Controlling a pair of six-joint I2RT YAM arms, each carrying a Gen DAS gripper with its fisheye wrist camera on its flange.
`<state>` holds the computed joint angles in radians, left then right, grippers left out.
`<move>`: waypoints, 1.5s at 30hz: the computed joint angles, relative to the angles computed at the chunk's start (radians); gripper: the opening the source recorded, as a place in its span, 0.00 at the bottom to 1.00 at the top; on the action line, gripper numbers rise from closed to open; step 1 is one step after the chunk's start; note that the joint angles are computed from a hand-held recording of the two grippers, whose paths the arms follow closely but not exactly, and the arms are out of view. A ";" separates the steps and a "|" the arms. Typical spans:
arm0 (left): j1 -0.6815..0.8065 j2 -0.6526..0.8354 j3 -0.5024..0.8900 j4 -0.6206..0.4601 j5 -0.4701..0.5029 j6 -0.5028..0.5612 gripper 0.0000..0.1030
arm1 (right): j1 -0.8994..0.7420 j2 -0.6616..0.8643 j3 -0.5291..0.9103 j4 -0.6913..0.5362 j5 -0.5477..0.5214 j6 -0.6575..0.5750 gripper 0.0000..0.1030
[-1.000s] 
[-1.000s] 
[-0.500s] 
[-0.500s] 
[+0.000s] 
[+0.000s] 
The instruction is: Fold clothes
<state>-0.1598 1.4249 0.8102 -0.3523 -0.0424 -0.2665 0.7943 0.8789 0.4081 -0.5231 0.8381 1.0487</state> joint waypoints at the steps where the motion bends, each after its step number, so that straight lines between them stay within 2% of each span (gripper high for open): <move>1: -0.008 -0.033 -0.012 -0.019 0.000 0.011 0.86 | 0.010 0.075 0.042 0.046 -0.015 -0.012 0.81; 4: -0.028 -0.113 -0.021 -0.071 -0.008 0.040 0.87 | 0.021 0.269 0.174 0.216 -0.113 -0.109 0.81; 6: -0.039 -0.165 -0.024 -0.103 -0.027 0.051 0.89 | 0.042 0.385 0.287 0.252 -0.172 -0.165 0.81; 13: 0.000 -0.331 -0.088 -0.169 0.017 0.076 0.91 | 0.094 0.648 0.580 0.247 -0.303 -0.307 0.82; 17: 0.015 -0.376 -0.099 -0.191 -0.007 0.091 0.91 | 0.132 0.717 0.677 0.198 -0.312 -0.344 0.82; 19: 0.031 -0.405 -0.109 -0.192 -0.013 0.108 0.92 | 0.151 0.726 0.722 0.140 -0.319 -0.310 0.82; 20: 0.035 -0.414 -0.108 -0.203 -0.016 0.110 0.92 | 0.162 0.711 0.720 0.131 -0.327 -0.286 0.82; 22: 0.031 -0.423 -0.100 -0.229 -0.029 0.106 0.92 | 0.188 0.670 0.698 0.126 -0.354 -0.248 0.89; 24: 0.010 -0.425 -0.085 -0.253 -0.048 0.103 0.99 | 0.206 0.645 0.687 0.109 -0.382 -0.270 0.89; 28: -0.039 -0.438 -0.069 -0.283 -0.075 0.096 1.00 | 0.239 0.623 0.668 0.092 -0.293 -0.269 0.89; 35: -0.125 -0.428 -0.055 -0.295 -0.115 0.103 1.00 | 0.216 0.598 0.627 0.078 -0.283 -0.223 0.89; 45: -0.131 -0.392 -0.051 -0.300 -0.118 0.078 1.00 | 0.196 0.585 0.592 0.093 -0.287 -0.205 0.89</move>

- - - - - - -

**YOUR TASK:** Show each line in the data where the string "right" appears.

**ANSWER SECTION:**
`<state>` holds the computed joint angles in radians, left then right, grippers left out.
arm1 (right): j1 -0.8994..0.7420 j2 -0.6616..0.8643 j3 -0.5291..0.9103 j4 -0.6913..0.5362 j5 -0.5477..0.5214 j6 -0.6575..0.5750 gripper 0.0000..0.1030

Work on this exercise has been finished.